▶ **AVAILABLE DATA**:
● ● ● ● ● ● ●

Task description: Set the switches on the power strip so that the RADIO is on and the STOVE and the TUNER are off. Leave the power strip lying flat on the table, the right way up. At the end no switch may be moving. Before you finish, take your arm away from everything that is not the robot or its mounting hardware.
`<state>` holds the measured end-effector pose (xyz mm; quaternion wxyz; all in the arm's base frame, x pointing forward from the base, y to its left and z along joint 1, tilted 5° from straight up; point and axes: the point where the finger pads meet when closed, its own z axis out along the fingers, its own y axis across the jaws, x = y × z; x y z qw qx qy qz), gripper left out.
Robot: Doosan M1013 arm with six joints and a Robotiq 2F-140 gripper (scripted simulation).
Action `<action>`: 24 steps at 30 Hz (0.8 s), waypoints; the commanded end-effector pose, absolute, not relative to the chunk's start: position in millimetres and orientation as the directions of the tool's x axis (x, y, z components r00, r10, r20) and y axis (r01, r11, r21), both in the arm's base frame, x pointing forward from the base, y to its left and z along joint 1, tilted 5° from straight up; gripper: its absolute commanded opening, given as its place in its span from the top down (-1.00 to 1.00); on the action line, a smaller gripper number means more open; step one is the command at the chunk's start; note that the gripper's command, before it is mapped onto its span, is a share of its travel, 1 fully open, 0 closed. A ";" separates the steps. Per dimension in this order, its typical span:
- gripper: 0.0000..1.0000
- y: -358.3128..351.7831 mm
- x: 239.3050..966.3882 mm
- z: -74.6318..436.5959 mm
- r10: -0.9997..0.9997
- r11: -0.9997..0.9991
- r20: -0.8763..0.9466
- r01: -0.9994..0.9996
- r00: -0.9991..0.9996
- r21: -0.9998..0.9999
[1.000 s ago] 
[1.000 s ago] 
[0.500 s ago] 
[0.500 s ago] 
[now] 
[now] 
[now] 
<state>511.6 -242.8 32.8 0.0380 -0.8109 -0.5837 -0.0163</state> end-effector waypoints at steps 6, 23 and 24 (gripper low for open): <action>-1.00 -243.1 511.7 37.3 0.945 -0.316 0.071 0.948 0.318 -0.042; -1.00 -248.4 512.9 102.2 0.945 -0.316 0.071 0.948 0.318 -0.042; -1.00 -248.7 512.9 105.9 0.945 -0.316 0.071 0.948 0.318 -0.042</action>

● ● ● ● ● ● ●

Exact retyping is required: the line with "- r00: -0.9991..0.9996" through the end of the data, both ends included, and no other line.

- r00: -0.9991..0.9996
- r21: -0.9998..0.9999
[1.000 s ago] 
[1.000 s ago] 
[0.500 s ago] 
[0.500 s ago] 
[now] 
[now] 
[now] 
<state>511.6 -242.8 32.8 0.0380 -0.8109 -0.5837 -0.0163</state> end-effector waypoints at steps 6, 23 and 24 (gripper low for open): <action>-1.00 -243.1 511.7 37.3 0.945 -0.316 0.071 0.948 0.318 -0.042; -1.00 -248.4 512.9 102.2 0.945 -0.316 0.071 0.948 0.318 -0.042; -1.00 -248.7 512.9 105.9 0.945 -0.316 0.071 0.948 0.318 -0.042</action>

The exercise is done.